■ Task data:
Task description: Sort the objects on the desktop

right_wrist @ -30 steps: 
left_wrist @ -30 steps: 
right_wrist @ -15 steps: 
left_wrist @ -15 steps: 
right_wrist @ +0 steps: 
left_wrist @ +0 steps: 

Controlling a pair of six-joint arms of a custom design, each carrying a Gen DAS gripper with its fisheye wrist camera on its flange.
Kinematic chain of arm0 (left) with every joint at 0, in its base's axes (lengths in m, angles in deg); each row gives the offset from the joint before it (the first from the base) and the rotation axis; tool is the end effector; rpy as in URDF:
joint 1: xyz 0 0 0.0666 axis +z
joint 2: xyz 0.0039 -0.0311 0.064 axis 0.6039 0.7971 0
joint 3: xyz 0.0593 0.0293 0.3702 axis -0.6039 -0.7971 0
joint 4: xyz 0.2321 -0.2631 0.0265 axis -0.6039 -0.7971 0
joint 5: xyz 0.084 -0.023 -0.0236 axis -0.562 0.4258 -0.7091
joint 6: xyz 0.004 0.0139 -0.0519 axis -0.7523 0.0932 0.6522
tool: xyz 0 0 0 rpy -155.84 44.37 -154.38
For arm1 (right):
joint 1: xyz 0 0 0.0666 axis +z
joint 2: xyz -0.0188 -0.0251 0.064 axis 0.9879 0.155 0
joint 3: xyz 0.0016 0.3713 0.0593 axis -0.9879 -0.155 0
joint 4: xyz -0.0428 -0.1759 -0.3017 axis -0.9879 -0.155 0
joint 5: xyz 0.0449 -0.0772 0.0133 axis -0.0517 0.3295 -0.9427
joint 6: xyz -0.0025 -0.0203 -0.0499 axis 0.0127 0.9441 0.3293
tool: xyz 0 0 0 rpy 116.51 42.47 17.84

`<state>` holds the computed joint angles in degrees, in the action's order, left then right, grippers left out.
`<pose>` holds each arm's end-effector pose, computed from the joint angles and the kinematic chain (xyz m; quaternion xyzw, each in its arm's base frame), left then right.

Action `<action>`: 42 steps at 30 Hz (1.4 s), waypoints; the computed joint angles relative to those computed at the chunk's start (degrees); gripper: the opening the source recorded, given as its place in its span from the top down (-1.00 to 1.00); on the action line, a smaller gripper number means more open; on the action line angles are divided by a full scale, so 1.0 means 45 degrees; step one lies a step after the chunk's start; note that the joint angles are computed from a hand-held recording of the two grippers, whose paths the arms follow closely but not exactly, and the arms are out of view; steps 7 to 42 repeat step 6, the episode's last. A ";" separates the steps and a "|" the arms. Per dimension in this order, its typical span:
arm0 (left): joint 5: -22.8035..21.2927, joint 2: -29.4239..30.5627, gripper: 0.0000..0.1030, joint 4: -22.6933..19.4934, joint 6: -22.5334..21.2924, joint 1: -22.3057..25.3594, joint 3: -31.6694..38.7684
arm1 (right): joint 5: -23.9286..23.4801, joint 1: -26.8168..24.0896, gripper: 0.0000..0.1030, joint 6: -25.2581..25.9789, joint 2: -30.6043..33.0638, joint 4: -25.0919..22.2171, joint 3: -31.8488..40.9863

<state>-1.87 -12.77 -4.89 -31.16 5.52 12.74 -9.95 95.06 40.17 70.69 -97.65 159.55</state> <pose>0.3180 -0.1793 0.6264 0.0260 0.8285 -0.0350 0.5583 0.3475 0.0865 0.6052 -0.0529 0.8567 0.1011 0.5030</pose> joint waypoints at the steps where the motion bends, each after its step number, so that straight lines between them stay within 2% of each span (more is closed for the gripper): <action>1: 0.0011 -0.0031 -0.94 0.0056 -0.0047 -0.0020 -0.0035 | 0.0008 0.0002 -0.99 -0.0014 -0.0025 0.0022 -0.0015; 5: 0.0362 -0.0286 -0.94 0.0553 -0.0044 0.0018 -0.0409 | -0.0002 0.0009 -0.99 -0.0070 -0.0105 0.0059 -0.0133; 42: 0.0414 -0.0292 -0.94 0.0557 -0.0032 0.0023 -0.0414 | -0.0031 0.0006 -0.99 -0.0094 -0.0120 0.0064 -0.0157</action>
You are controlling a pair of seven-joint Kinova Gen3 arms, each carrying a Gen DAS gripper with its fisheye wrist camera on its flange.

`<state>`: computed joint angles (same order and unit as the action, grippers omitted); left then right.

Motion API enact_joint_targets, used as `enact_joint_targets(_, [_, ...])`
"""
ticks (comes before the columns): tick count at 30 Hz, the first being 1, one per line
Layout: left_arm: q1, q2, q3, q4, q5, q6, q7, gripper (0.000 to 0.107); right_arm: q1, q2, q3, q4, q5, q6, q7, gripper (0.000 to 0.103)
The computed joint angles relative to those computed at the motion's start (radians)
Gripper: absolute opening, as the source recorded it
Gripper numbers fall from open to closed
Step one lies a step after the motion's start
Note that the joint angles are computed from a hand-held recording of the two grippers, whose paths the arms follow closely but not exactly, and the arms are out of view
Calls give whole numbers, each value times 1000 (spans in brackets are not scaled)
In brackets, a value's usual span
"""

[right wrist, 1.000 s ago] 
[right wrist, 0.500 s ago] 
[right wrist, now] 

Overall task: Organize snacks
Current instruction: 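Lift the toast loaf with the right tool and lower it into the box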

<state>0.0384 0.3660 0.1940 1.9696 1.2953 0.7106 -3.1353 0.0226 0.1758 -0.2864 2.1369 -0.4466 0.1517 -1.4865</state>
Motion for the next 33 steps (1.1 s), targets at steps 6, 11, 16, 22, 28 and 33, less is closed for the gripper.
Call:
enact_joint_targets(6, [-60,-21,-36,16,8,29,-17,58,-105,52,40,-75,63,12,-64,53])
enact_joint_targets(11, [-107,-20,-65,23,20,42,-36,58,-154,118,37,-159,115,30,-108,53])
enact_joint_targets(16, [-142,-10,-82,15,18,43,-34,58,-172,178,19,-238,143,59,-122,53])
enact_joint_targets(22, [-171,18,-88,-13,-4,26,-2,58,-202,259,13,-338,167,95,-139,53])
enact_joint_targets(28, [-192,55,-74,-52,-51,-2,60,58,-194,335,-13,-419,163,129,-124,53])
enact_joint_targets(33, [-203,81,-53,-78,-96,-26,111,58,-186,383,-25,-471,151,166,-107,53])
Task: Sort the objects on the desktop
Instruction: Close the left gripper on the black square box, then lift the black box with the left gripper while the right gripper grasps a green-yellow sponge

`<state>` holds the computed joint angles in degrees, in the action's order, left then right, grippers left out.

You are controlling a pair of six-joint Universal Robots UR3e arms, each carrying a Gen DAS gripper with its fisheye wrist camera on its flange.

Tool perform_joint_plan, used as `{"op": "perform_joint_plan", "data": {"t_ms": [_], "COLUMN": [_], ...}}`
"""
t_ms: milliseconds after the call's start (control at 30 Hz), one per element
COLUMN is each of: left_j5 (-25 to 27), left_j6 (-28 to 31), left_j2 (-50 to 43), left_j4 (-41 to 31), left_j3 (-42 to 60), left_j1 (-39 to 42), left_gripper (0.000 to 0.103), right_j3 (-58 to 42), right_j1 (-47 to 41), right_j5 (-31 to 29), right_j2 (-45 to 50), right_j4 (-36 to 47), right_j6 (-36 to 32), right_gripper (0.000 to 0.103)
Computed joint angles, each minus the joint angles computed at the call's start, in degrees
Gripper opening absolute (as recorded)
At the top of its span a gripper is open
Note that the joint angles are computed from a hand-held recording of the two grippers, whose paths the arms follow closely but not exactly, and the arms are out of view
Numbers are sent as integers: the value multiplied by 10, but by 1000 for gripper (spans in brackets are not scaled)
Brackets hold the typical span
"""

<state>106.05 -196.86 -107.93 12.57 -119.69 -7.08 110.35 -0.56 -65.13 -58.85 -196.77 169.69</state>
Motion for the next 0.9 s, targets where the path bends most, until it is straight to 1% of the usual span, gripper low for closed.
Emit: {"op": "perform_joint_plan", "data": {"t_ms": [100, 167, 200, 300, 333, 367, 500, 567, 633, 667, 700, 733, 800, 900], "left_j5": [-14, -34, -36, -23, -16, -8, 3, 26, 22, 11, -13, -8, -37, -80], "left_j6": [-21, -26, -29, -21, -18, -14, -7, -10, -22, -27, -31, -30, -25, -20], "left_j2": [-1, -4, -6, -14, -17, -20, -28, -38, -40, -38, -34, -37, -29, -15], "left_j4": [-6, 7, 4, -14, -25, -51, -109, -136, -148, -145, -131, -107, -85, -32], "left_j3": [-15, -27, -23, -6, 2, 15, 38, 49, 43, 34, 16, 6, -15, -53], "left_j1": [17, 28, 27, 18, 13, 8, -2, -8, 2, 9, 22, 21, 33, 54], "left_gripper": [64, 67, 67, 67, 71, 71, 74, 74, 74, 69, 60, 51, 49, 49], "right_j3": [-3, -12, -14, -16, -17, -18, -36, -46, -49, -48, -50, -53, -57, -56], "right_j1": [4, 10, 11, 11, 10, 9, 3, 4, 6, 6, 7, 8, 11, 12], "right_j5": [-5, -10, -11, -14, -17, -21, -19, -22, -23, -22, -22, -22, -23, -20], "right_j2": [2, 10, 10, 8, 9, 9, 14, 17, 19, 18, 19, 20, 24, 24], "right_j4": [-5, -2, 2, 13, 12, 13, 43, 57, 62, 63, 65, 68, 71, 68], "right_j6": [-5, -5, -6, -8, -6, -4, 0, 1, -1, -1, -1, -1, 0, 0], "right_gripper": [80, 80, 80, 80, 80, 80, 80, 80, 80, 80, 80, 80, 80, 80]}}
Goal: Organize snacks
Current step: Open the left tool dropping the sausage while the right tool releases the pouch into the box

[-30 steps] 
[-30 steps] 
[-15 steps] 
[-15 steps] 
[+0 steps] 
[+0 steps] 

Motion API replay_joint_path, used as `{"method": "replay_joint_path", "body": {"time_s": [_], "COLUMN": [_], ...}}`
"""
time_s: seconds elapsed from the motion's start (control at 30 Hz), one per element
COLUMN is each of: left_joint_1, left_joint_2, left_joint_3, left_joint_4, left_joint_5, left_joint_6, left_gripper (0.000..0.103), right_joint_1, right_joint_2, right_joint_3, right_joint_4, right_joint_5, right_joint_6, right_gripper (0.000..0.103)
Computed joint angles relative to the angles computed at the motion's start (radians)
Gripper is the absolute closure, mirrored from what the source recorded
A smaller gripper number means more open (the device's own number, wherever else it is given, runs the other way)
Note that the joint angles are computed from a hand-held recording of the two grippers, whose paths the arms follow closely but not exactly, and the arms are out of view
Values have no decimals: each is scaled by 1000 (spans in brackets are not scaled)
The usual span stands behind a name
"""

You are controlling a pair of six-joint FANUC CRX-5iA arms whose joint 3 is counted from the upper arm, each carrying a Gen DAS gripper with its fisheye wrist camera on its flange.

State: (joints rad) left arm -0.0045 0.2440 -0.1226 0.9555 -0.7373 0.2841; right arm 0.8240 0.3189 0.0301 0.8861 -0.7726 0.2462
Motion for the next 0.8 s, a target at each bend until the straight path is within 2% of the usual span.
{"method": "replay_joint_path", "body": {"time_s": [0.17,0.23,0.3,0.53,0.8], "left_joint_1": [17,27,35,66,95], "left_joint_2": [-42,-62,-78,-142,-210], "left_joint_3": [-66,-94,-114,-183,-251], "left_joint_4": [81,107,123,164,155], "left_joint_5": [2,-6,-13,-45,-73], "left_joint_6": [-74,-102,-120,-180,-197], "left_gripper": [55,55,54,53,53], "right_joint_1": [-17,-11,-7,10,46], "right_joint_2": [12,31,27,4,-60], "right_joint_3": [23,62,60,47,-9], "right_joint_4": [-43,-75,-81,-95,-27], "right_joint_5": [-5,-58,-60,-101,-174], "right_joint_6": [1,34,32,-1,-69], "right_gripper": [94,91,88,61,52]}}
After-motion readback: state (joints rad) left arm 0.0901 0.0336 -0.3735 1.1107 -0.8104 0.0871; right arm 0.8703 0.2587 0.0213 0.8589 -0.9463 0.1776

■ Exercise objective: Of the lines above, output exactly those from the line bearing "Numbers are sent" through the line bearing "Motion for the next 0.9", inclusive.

■ Result:
Numbers are sent as integers: the value multiplied by 10, but by 1000 for gripper (spans in brackets are not scaled)
Brackets hold the typical span
"""

<state>106.05 -196.86 -107.93 12.57 -119.69 -7.08 110.35 -0.56 -65.13 -58.85 -196.77 169.69</state>
Motion for the next 0.9 s, targets where the path bends most, until it is straight to 1% of the usual span, gripper low for closed.

The response is now finished.